## EXERCISE DATA
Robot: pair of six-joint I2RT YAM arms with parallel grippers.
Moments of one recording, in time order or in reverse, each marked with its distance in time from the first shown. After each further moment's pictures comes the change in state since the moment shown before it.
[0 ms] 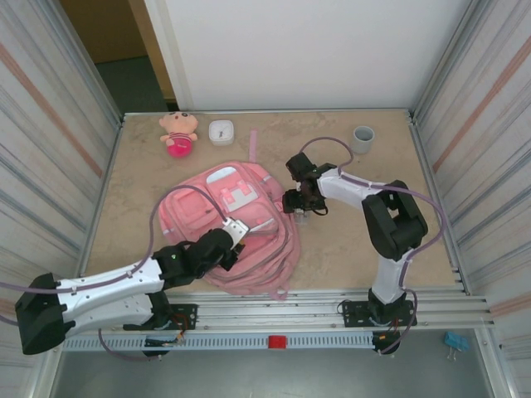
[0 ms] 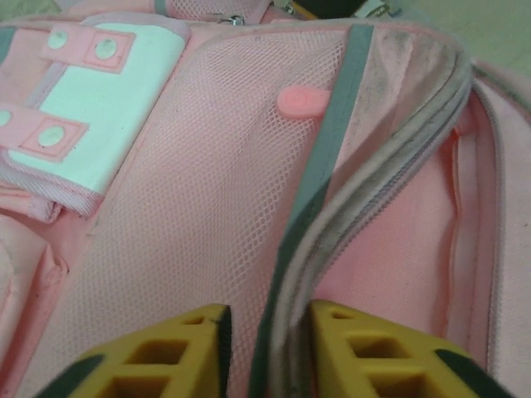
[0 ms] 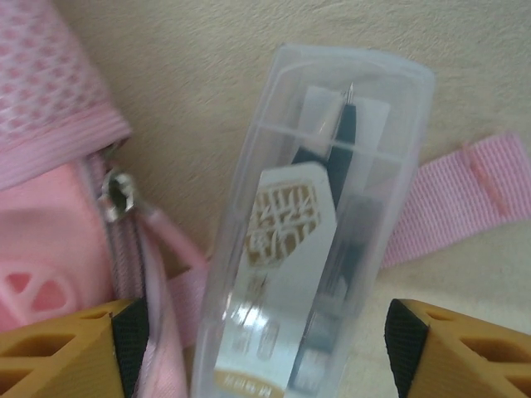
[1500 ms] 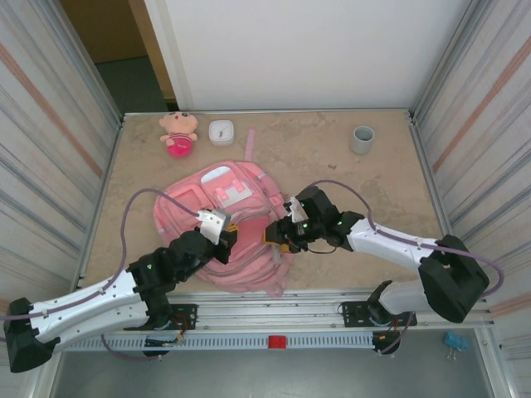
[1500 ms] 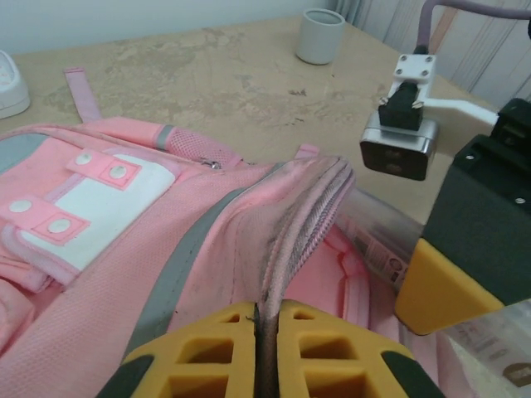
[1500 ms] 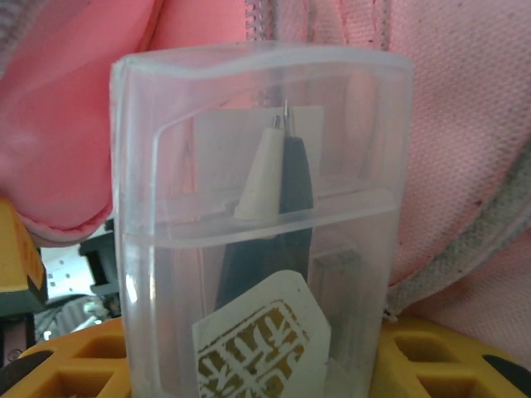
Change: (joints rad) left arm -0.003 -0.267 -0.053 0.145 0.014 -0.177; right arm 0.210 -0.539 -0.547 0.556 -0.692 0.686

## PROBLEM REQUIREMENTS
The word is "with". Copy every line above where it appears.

## WRITTEN ANSWER
Robot: pair of six-joint I2RT YAM arms with parallel grippers.
Moments of one recording, in time order or in reverse, each marked with its distance in time from the first shown. After each further moment's pictures comes the change in state since the moment shown before it.

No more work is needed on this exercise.